▸ **What is needed**
Scan the entries line by line and return those with "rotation".

[Stored records]

Segment Open

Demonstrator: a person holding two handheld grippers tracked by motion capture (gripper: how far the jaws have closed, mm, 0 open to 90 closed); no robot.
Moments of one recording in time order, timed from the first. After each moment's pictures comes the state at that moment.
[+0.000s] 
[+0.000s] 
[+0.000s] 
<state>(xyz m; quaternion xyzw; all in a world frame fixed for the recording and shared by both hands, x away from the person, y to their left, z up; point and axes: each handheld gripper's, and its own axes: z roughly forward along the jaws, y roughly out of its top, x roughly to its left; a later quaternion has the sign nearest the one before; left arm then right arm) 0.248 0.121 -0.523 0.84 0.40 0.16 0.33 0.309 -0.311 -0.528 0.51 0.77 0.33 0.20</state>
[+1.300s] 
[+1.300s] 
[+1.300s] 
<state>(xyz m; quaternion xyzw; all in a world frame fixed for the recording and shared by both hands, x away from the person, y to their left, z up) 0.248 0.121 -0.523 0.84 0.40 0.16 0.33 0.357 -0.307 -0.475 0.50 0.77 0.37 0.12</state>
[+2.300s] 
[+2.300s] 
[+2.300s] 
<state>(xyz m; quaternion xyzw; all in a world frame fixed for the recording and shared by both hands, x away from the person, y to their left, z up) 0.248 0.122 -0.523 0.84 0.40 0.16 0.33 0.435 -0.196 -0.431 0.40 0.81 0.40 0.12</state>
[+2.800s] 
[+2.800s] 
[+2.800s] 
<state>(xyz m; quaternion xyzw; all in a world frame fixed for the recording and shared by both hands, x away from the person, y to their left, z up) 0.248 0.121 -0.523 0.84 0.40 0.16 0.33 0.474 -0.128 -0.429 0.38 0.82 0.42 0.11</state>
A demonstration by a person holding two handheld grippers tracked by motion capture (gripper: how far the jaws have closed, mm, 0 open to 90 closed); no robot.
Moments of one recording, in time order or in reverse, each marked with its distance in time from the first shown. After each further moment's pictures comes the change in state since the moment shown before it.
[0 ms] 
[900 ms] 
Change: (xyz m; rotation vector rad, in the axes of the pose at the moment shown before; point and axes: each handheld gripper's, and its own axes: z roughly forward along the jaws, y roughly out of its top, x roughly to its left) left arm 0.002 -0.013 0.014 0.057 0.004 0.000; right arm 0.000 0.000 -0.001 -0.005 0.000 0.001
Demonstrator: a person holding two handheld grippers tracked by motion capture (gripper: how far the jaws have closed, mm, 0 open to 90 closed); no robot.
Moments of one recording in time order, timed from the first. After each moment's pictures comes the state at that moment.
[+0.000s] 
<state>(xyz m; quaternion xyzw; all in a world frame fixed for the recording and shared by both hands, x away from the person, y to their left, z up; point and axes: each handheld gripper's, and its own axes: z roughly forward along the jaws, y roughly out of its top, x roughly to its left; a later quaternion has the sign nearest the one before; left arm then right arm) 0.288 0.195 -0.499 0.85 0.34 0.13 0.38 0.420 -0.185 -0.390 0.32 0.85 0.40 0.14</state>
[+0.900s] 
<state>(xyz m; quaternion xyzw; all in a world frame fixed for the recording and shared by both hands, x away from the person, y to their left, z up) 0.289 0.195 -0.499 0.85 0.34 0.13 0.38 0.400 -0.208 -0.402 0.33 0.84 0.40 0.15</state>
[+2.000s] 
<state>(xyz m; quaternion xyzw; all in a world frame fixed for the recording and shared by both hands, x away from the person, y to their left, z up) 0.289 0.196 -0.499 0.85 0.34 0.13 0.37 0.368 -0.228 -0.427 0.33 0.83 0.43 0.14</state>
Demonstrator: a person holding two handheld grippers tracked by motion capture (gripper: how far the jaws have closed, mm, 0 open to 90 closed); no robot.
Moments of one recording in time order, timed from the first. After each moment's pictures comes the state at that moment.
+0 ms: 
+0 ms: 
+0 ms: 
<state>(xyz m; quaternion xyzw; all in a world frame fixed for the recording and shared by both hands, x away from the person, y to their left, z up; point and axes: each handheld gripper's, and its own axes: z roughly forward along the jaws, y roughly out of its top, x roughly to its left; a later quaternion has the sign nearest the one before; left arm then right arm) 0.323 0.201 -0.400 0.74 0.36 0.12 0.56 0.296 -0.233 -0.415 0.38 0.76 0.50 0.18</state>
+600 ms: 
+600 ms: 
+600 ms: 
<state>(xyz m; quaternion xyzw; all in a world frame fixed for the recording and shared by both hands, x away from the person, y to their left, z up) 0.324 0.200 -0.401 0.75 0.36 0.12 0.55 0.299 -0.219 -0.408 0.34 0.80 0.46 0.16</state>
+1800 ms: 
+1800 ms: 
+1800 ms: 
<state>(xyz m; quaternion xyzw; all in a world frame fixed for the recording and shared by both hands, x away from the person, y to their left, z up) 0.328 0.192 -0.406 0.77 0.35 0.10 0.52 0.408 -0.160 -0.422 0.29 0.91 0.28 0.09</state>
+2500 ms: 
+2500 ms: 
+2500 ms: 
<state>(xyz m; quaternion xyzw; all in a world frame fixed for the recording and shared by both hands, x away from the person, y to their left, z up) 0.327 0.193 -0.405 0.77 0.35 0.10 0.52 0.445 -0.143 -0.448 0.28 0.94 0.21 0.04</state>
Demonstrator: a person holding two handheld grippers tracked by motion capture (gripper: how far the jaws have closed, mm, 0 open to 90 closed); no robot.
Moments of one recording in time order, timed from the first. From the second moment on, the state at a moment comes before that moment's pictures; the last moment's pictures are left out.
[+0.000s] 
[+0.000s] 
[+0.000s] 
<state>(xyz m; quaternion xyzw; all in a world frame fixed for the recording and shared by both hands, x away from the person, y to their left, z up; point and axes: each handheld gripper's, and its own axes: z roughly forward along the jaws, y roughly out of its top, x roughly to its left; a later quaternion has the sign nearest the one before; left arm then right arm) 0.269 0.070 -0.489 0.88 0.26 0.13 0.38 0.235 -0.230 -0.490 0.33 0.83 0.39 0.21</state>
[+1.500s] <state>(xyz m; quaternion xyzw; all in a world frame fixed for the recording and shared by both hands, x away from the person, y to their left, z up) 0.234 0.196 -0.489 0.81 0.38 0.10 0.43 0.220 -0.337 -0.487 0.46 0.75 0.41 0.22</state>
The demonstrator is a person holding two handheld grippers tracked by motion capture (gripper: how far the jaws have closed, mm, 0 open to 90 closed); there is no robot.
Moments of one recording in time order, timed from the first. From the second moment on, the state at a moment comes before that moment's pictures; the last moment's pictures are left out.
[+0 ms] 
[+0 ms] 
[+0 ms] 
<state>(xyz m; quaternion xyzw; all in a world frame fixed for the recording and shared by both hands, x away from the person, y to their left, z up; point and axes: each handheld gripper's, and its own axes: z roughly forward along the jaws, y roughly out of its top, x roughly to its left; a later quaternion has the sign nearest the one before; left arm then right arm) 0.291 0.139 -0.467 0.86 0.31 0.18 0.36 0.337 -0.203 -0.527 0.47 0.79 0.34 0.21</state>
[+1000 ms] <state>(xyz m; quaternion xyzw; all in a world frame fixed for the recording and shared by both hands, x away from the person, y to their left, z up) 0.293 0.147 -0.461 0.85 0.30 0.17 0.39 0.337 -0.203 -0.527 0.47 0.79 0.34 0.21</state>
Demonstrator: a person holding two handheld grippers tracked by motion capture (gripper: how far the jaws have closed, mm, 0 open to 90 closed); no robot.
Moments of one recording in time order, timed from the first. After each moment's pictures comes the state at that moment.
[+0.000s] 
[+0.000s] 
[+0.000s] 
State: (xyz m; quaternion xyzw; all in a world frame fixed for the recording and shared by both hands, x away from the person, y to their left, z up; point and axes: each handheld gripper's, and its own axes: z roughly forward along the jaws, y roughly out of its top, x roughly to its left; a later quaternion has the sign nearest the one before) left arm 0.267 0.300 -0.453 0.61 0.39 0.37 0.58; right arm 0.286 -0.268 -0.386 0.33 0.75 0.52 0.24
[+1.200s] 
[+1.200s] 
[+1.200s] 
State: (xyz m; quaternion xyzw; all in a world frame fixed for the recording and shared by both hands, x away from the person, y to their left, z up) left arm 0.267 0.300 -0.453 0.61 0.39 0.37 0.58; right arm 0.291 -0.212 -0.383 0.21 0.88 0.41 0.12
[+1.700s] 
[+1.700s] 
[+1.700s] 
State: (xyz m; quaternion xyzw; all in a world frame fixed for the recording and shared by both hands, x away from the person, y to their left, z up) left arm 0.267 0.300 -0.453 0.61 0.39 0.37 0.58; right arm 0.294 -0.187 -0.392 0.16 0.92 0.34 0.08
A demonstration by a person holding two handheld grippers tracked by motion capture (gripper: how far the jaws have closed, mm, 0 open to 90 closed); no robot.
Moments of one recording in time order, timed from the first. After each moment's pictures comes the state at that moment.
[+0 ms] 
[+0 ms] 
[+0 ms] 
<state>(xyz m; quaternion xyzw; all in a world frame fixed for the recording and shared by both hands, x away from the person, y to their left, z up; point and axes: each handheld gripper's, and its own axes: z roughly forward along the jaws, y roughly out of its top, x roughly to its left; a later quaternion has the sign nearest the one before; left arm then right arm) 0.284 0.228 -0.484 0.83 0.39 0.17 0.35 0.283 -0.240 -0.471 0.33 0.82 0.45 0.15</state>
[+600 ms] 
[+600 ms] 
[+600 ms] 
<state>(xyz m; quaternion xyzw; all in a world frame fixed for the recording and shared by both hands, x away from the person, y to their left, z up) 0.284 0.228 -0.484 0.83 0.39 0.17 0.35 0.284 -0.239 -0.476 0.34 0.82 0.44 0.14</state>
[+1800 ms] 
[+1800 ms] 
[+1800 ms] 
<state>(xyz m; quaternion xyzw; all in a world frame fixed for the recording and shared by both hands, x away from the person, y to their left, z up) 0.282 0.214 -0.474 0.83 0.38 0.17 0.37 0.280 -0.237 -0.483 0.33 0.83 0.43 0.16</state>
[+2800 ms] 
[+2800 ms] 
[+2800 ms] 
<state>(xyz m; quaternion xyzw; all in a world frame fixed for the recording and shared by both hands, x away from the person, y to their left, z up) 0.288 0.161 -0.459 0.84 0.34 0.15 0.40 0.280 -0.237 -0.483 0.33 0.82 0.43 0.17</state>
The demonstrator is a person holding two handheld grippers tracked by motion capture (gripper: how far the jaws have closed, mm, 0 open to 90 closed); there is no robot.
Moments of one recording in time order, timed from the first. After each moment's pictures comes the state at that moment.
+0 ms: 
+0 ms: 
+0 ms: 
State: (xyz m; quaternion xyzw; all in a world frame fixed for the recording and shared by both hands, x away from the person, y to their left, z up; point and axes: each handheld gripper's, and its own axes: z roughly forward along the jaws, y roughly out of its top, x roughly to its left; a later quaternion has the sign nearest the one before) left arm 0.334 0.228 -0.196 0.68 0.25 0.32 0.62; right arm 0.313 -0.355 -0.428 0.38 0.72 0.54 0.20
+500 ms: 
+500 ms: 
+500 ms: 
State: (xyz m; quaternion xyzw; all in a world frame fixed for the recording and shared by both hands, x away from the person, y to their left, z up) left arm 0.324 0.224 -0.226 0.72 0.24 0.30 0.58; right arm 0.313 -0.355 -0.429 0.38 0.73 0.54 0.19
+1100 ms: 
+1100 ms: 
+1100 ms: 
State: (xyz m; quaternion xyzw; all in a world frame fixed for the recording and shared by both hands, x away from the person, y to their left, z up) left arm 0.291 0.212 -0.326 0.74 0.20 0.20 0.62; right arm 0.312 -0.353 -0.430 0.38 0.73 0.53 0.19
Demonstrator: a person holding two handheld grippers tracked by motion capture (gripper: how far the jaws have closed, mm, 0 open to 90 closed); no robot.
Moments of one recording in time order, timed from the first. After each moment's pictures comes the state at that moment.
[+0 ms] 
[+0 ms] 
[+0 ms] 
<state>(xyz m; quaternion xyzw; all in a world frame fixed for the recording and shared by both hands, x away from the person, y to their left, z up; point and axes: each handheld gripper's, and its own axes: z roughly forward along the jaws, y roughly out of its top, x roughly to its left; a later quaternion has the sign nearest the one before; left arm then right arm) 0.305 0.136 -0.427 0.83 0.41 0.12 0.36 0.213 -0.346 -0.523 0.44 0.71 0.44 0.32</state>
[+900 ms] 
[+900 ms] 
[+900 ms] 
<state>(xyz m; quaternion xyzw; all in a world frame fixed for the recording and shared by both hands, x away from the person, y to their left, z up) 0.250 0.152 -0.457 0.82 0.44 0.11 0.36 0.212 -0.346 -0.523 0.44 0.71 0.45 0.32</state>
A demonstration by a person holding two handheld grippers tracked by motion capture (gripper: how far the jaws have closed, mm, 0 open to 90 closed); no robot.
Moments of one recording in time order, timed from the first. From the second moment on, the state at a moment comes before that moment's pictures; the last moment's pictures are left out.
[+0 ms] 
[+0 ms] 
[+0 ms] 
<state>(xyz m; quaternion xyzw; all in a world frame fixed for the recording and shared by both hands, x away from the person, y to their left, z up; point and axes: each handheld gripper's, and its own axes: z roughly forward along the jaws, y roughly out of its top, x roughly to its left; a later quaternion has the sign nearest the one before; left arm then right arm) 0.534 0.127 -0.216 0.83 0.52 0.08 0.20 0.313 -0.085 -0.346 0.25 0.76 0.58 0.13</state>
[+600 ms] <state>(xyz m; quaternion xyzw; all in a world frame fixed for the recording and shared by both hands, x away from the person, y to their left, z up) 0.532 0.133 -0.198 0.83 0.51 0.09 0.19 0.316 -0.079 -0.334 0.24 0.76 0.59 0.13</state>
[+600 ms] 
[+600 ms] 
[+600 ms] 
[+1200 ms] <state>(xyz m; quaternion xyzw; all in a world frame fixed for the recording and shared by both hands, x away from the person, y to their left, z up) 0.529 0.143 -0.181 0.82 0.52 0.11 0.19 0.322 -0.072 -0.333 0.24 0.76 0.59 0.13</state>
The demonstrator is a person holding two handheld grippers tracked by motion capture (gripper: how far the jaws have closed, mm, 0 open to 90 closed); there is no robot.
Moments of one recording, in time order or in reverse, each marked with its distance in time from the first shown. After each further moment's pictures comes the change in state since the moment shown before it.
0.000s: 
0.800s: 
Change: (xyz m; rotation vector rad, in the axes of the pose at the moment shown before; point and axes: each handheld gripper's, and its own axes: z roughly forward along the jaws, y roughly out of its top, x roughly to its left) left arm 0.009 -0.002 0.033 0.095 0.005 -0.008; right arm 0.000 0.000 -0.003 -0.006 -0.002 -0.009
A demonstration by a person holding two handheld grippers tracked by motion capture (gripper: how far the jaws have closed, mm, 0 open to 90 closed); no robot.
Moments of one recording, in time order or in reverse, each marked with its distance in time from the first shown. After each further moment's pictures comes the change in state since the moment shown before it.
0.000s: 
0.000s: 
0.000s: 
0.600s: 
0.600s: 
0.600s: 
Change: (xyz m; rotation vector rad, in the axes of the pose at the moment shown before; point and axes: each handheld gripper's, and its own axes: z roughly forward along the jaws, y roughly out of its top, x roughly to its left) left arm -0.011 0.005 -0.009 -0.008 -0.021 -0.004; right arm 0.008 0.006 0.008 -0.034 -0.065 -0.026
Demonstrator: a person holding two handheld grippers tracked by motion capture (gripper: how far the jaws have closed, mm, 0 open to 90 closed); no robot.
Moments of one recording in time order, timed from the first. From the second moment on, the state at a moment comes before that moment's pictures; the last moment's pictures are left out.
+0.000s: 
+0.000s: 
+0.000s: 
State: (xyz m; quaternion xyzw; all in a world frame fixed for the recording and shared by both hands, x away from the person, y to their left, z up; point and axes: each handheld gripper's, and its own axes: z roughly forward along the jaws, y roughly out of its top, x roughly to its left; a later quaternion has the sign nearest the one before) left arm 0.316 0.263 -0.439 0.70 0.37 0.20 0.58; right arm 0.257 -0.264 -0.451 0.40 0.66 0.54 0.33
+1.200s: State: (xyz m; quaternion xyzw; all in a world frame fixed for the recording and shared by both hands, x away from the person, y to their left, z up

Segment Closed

▸ **The answer**
Change: (xyz m; rotation vector rad, in the axes of the pose at the moment shown before; point and axes: each handheld gripper's, and its own axes: z roughly forward along the jaws, y roughly out of its top, x roughly to its left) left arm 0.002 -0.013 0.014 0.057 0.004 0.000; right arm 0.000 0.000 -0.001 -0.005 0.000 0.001
Change: (xyz m; rotation vector rad, in the axes of the pose at the moment shown before; point and axes: each handheld gripper's, and its own axes: z roughly forward along the jaws, y roughly out of its top, x roughly to its left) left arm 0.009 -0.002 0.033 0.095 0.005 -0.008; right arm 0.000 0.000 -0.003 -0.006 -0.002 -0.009
Change: (xyz m; rotation vector rad, in the axes of the pose at the moment shown before; point and axes: each handheld gripper's, and its own axes: z roughly forward along the jaws, y roughly out of its top, x roughly to its left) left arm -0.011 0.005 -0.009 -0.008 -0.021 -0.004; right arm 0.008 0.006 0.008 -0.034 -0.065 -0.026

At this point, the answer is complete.